-- EXERCISE DIRECTIONS --
Every record that follows should be copied exactly. No picture belongs in the copy.
RECORDS SHOWN section start
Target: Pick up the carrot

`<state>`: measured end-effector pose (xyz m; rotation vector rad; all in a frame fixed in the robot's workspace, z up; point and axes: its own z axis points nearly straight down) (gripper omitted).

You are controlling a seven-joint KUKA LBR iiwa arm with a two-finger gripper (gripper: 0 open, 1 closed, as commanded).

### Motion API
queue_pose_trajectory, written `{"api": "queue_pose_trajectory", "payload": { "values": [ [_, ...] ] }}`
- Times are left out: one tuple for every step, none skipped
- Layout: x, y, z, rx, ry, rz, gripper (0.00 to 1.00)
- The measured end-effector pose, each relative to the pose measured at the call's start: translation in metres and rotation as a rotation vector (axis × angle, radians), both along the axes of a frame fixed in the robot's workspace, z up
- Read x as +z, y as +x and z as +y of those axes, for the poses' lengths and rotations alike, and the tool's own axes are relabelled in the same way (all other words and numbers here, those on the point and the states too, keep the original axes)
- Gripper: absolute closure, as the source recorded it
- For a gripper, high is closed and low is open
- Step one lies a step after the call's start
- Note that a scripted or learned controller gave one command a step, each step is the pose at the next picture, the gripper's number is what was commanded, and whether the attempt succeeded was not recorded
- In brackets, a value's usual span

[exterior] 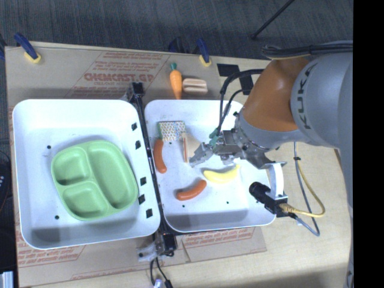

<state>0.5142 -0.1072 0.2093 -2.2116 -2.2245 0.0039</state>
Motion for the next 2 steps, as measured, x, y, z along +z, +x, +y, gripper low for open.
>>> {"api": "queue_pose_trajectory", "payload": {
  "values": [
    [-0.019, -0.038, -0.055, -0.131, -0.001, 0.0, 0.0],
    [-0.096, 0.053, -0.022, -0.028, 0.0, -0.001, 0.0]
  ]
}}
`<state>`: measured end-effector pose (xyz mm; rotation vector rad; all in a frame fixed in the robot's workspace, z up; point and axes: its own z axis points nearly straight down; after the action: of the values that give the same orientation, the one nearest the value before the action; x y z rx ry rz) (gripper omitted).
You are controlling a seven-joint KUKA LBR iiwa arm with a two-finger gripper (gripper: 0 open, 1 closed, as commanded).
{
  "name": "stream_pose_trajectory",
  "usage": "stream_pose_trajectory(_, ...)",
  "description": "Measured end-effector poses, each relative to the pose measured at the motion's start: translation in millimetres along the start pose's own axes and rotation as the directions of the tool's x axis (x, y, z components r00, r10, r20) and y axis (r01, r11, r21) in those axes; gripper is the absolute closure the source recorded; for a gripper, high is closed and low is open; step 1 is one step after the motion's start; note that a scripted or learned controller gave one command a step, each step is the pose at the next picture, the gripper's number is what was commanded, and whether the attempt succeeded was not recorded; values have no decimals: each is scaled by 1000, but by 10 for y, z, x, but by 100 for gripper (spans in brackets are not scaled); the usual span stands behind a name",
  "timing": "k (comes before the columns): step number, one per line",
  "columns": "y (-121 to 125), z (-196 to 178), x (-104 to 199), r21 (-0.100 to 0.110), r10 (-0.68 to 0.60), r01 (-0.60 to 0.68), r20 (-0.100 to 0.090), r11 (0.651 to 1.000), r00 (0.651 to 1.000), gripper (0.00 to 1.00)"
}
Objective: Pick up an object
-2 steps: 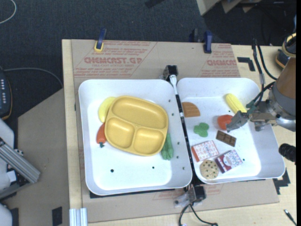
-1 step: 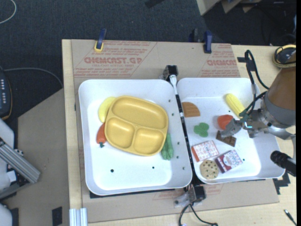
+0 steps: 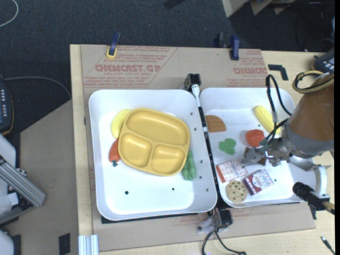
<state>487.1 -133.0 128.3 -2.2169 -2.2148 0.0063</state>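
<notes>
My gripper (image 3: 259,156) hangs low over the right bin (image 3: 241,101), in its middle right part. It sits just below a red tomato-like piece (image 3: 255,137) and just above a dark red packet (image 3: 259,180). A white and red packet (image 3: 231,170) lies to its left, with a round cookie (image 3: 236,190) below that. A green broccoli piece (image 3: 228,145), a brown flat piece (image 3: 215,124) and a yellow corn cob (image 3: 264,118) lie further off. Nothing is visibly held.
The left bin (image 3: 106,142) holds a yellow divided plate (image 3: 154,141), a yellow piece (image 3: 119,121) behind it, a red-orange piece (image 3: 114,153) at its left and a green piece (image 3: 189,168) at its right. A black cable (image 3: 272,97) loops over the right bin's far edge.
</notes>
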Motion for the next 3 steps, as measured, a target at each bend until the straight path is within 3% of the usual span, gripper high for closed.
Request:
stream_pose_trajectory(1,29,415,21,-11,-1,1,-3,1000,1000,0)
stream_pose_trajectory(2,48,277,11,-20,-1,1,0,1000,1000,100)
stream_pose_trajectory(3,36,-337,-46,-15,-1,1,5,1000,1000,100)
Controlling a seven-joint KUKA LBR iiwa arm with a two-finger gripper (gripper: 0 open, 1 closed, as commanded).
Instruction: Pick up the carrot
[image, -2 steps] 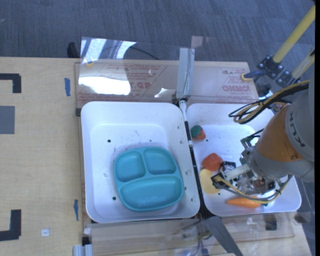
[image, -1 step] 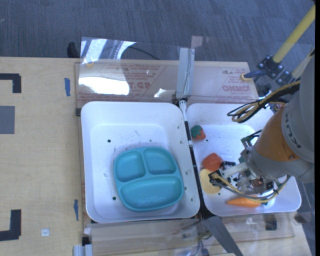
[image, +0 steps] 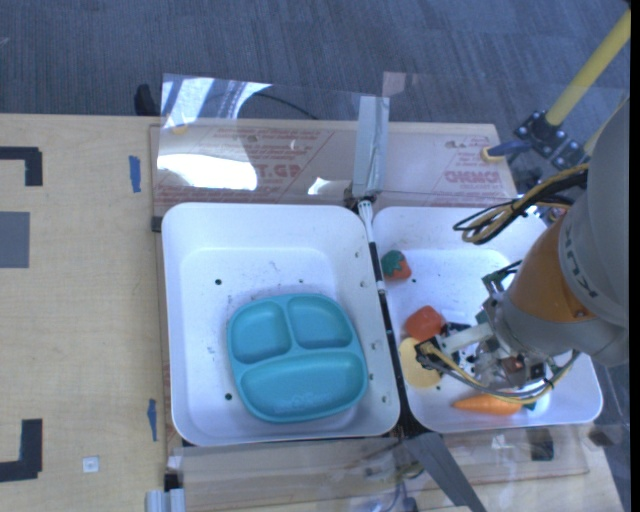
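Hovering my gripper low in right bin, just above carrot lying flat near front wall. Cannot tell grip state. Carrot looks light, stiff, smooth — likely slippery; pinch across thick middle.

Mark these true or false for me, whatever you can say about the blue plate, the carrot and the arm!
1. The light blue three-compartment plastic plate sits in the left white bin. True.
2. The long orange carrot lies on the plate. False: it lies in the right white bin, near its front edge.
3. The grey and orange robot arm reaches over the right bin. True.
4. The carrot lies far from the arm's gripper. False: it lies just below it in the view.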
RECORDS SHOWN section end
-- RESPONSE AREA --
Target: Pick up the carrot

`<state>`: measured end-effector pose (xyz m; rotation vector rad; all in a frame fixed in the robot's workspace, z up; point and axes: its own z axis points nearly straight down) (gripper omitted).

You are controlling a seven-joint KUKA LBR iiwa arm with a two-finger gripper (gripper: 0 open, 1 closed, as commanded).

### Motion API
queue_pose_trajectory, written `{"api": "queue_pose_trajectory", "payload": { "values": [ [_, ...] ] }}`
- Times are left out: one tuple for every step, none skipped
- Layout: x, y, z, rx, ry, rz, gripper (0.00 to 1.00)
- The measured end-effector pose, each relative to the pose measured at the call's start: translation in metres and rotation as a rotation vector (axis × angle, radians), both along the axes of a frame fixed in the robot's workspace, z up
- Read x as +z, y as +x and z as +y of those axes, for the poses' lengths and rotations alike, and the tool's own axes are relabelled in the same way (all other words and numbers here, those on the point and the states too, keep the original axes)
- Gripper: absolute closure, as the source recorded it
- For a gripper, high is closed and low is open
- Step one lies a step after the call's start
- Note that a scripted or learned controller gave one command a step, each step is the pose at the next picture, the gripper's number is what was commanded, and whether the attempt succeeded was not recorded
- In brackets, a value's usual span

[exterior] 

<state>0.5142 -0.1072 0.2093 -2.2116 -2.2245 0.0039</state>
Motion for the next 2 steps, as measured, x, y, z along +z, +x, +y, gripper low for open.
>>> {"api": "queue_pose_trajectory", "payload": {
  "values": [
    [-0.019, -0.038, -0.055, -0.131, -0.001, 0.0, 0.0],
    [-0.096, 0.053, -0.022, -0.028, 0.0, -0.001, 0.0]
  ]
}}
`<state>`: measured end-effector pose (xyz mm; rotation vector rad; all in a frame fixed in the robot's workspace, z up; point and axes: its own z axis points nearly straight down; after the action: of the values that give the same orientation, the one nearest the value before the action; x y z rx ry rz) (gripper omitted).
You are controlling a seven-joint KUKA LBR iiwa arm with a two-finger gripper (gripper: 0 open, 1 closed, as commanded).
{
  "name": "stream_pose_trajectory",
  "usage": "stream_pose_trajectory(_, ...)",
  "description": "Measured end-effector poses, each relative to the pose measured at the motion's start: translation in millimetres along the start pose's own axes and rotation as the directions of the tool's x axis (x, y, z components r00, r10, r20) and y axis (r01, r11, r21) in those axes; gripper is the absolute closure the source recorded; for a gripper, high is closed and low is open; step 1 is one step after the motion's start; note that a scripted or learned controller gave one command a step, each step is the pose at the next picture, the gripper's number is what was commanded, and whether the attempt succeeded was not recorded; values have no decimals: each is scaled by 1000, but by 10 for y, z, x, but by 100 for gripper (spans in brackets are not scaled); the usual span stands behind a name",
  "timing": "k (comes before the columns): step number, one per line",
  "columns": "y (-121 to 125), z (-196 to 178), x (-104 to 199), r21 (-0.100 to 0.110), r10 (-0.68 to 0.60), r01 (-0.60 to 0.68), r20 (-0.100 to 0.090), r11 (0.651 to 1.000), r00 (0.651 to 1.000), gripper (0.00 to 1.00)"
}
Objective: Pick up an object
-2 steps: 
-1 step: 
+0 steps: 
<state>487.1 -133.0 128.3 -2.2169 -2.2148 0.0063</state>
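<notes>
My gripper (image 3: 259,156) hangs low over the right bin (image 3: 241,101), in its middle right part. It sits just below a red tomato-like piece (image 3: 255,137) and just above a dark red packet (image 3: 259,180). A white and red packet (image 3: 231,170) lies to its left, with a round cookie (image 3: 236,190) below that. A green broccoli piece (image 3: 228,145), a brown flat piece (image 3: 215,124) and a yellow corn cob (image 3: 264,118) lie further off. Nothing is visibly held.
The left bin (image 3: 106,142) holds a yellow divided plate (image 3: 154,141), a yellow piece (image 3: 119,121) behind it, a red-orange piece (image 3: 114,153) at its left and a green piece (image 3: 189,168) at its right. A black cable (image 3: 272,97) loops over the right bin's far edge.
</notes>
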Motion for the next 3 steps, as measured, a target at each bend until the straight path is within 3% of the usual span, gripper high for closed.
Request:
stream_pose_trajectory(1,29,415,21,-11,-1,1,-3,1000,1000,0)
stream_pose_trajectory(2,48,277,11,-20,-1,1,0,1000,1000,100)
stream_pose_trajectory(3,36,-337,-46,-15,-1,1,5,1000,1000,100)
Controlling a seven-joint KUKA LBR iiwa arm with a two-finger gripper (gripper: 0 open, 1 closed, as commanded).
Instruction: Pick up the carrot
[image, -2 steps] 
[image, -1 step] 
[image, +0 steps] 
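Hovering my gripper low in right bin, just above carrot lying flat near front wall. Cannot tell grip state. Carrot looks light, stiff, smooth — likely slippery; pinch across thick middle.

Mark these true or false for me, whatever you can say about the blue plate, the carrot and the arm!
1. The light blue three-compartment plastic plate sits in the left white bin. True.
2. The long orange carrot lies on the plate. False: it lies in the right white bin, near its front edge.
3. The grey and orange robot arm reaches over the right bin. True.
4. The carrot lies far from the arm's gripper. False: it lies just below it in the view.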

This exercise has now been fully answered.